Sebuah pengalaman, ketika sekarang banyak masyarakat yang berfikir kalau uang dari pemerintah itu sifatnya cuma-cuma, dan tidak perlu mengembalikan. Kemudian dalam sebuah program simpan pinjam dari dana bantuan juga, masyarakat banyak yang berfikir kalau itu sama-sama bantuan pemerintah dan tidak perlu di kembalikan. Belum lagi soal timbulnya "jiwa miskin" dari sebagian orang yang rela di miskinkan asal mendapat jatah uang yang tak seberapa tersebut.
Kembali lagi ke rencana kenaikan harga BBM, mungkin rakyat kecil seperti saya hanya bisa ikut setiap keputusan yang di buat pemerintah, meskipun dengan (sangat) berat hati. Dan sebenarnya, saya berharap harga BBM tak jadi naik.
23 comments for "BBM: Benar-Benar Meresahkan"
Banyak yang beranggapan seperti itu, benar-tidaknya tetap saja kita "harus" nurut sebagai rakyat kecil. Bijak-tak bijak, tetap saja disebutnya "kebijakan". Semoga saja harga BBM tidak jadi naik.
sisi buruknya,..... ya ini yang sulit,.... pasti sulit :(
klo pemerintah amerika sono,
njahatin negara lain demi kesejahteraan warga negaranya,
lah klo pemerintah endonesia,
aaaah...
No comment sajalah...
Itu kata pemerintah loch. Ga tau kalo kata negara sendiri. Btw, kapan ya negara pernah diuntungkan dengan persoalan BBM?
@Richie Dellan: Lebih rugi lagi kalau uang negara di korupsi.

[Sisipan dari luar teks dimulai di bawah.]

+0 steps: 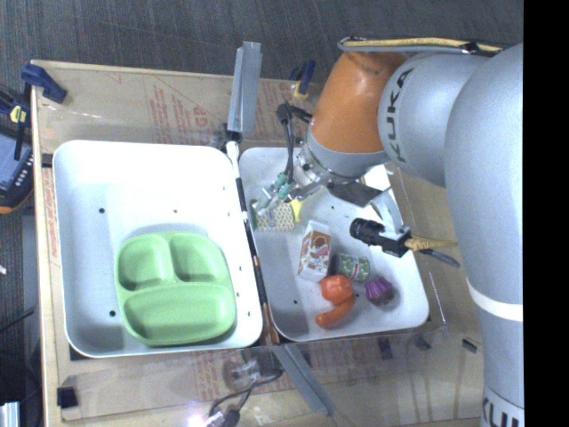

Kalau tanya kapan, mengutip judul lagu koes plus, jawbannya 'kapan-kapan':(
@ysalma: tidak usah bingung, nanti kasian kalau tersesat :D
Satu sisi mungkin itu dianggap perlu oleh suatu perusahaan yg sedang membutuhkan kenaiakan utk kestabilannya, lain sisi kita smua menjerit walau akhirnya pasrah terkapar tak berdaya menerima keadaan ini...
Akhirnya terbiasa....
Salam hangat serta jabat erat selalu dari Tabanan
@giewahyudi: hmm... semoga saja tidak :)
@Sugeng: semoga ke khawatirannya tidak terjadi, Pak.